**Work required**
For every record, give an exact copy that has no pictures in it.

Input for this task section start

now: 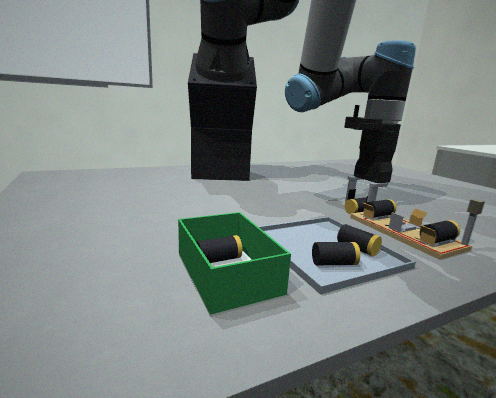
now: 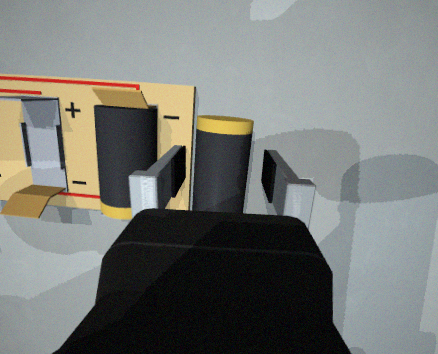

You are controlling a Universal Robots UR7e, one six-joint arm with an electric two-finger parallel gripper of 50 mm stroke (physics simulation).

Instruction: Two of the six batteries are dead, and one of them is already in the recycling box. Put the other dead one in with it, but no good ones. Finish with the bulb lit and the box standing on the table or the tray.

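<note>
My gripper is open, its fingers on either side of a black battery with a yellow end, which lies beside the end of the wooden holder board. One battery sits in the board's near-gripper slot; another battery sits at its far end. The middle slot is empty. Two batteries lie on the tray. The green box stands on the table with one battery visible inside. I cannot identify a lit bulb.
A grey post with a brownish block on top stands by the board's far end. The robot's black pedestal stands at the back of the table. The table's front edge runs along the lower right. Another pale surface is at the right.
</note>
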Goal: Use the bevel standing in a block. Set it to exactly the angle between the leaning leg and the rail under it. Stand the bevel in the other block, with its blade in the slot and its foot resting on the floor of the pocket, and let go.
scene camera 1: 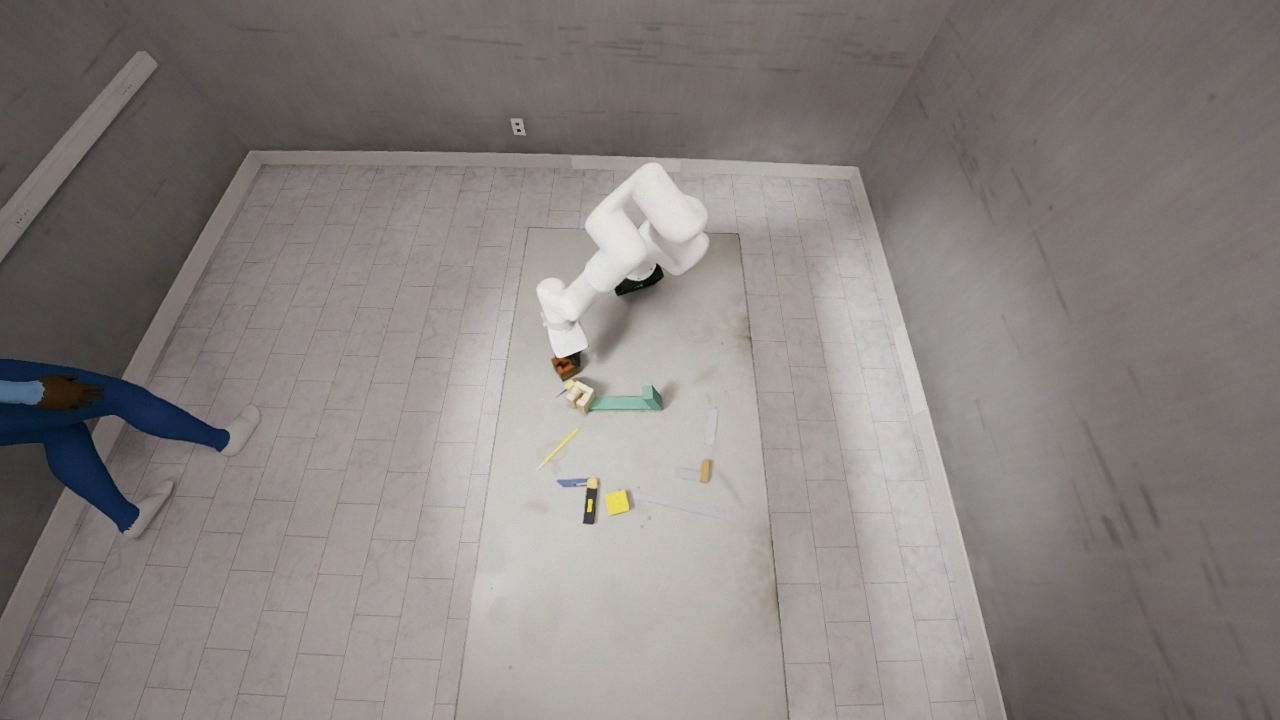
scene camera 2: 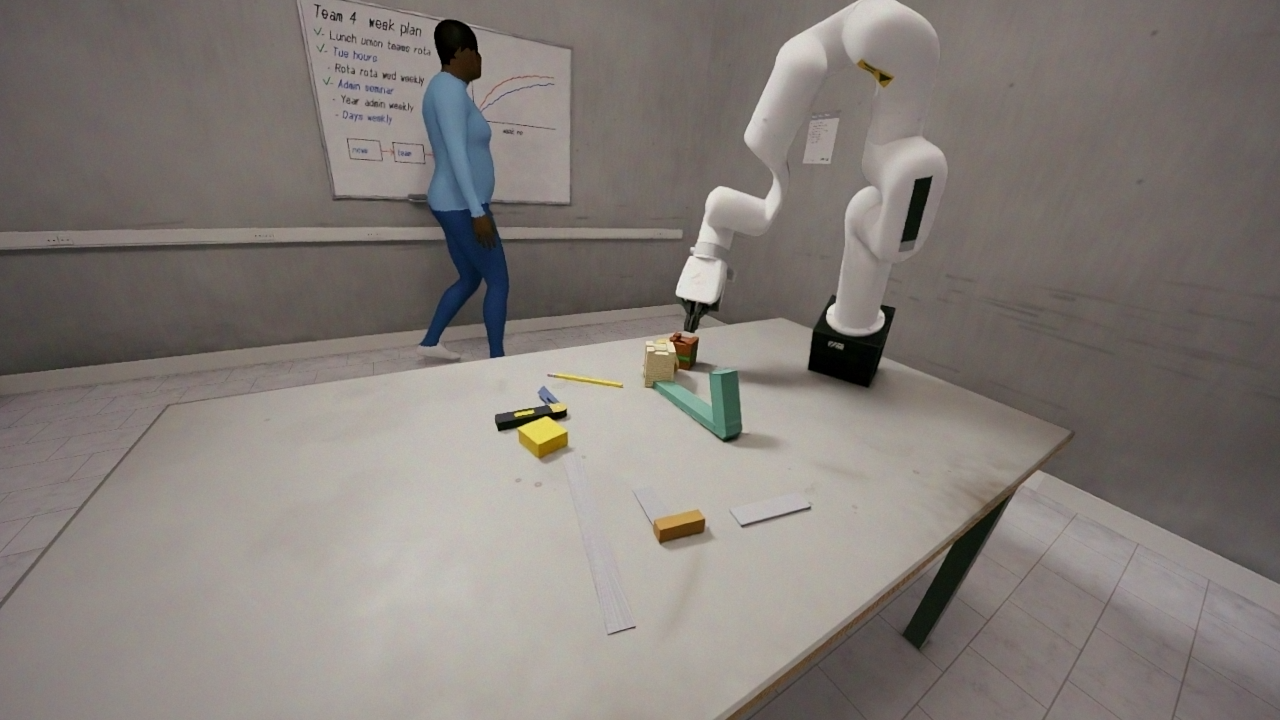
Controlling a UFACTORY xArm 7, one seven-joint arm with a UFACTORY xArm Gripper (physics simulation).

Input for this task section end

**Output below**
now: 
now: 

You are controlling a Universal Robots UR7e, one six-joint arm with an electric two-finger parallel gripper of 50 mm stroke (physics simulation).

Instruction: Two of the six batteries are dead, and one of them is already in the recycling box. Put the other dead one in with it, but no good ones. Finish with the bulb lit and the box standing on the table or the tray.

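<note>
My gripper is open, its fingers on either side of a black battery with a yellow end, which lies beside the end of the wooden holder board. One battery sits in the board's near-gripper slot; another battery sits at its far end. The middle slot is empty. Two batteries lie on the tray. The green box stands on the table with one battery visible inside. I cannot identify a lit bulb.
A grey post with a brownish block on top stands by the board's far end. The robot's black pedestal stands at the back of the table. The table's front edge runs along the lower right. Another pale surface is at the right.
</note>
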Goal: Use the bevel standing in a block. Set it to exactly the angle between the leaning leg and the rail under it. Stand the bevel in the other block, with its blade in the slot and its foot resting on the floor of the pocket, and let go.
scene camera 1: 
scene camera 2: 
Controlling a UFACTORY xArm 7, one seven-joint arm with a UFACTORY xArm Gripper (physics simulation).

Nothing else is needed to complete the exercise.